Thanks for the detailed answer. Looking forward for the next post!
Argh! This is worse than Game of Thrones. You set up a fascinating discussing, and then say "more on this in the next post". I want details!
Ross, There are currently 15 posts in this series, talking about everything in detail. Trying to get it all in one post means that people skip a lot of the details.
Hi Oren, this might be slightly off topic, but there is a really interesting paper by the late Jim Grey examining disk failure rates. If you haven't seen it before, it's a great read http://arxiv.org/abs/cs/0701166
Craig, Yeah, this is what happens when you can't trust the disk. It is a bit high than the numbers I'm familiar with, but he is talking about decades old low end hardware. Note that at this point, the entity responsible for figuring out is the file system, not the database itself, there are some things that a database can do to recover from them, but they are quite expensive, and a good file system should already be doing them.

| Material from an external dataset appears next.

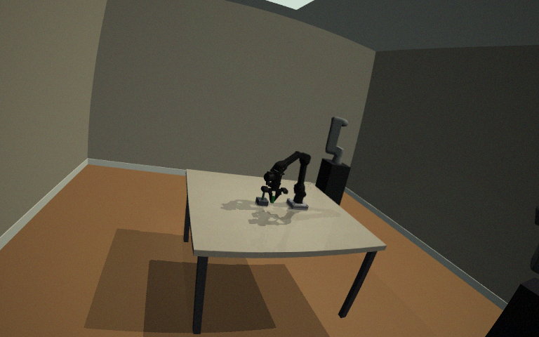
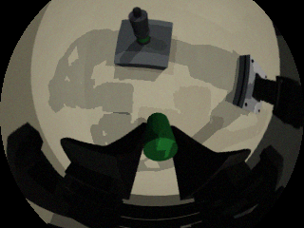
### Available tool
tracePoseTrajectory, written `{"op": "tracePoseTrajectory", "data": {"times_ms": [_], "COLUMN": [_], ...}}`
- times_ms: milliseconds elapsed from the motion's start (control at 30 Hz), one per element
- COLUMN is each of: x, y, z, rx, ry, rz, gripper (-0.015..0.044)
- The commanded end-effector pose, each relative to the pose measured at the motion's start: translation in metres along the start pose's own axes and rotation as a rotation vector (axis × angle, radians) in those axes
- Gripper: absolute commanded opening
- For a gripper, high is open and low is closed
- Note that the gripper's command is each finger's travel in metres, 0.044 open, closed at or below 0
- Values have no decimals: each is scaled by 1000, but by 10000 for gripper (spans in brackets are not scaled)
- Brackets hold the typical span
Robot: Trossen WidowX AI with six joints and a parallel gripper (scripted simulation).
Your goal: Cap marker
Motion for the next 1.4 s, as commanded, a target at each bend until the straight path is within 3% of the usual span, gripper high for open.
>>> {"op": "tracePoseTrajectory", "data": {"times_ms": [0, 1067, 1367], "x": [6, 29, 29], "y": [8, 55, 52], "z": [9, 105, 109], "rx": [2, -5, -6], "ry": [-1, -1, -1], "rz": [8, 10, 10], "gripper": [0, 0, 0]}}
Point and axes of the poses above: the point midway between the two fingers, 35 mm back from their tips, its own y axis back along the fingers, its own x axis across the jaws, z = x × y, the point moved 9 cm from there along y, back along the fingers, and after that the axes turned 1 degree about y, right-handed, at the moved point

And you are supposed to run your db on something a bit better than a single low end hard disk.
agreed, what surprised me though was the failure rates in the SAN firmware, which I didn't expect. it's admittedly a rather old article. it would be interesting to see a follow up study...
I have two questions related to the use of fsync: 1. How much performance does it cost to wait for the writes to complete (i.e. moving from the "Try" to the "Crash" or "Power loss" level)? 2. How do you deal with admins disabling fsync or hard drives ignoring fsync?
Daniel, With fsync & friends, we are seeing on one machine steady state of 65MB/sec writes to disk, with peeks of about 550MB/sec.
Without it, we are seeing steady state of about 20MB /sec with peeks of about 550MB/sec (but usually the peeks are around 330MB/sec).
To compare, writing 2 million 2KB items with fsync costs gives us a rate of about 7.4 items per ms. Without fsync, we are talking about 7.8 items per ms.
Now, to be fair, this is just by removing the fsync all, the rest of the code still make sure that the preparation for actually writing with fsync. If we didn't have it at all, we would see a major difference in the architecture of the solution. Because we would be able to rely on different guarantees from the OS.
In other words, while I have some numbers here, they are very suspect.
Another project of ours, writing a log file, can do roughly 400 MB / second sustained without putting too much pressure on the disk, by explicitly utilizing the buffered nature of such calls.
In general, I would say that the cost of fsync and friends is an order of magnitude. If you are calling fsync directly, this is really expensive. If you are doing it in the optimized fashion we do, it is still expensive, but much less so.
As for admins that turn this off. They sometimes have valid reason (battery backup exists), and there is no way the database itself can discover whatever this is the case or not. Both that and lying drives are stuff that you just have to live with, document carefully and trust the administrator to make the right decisions.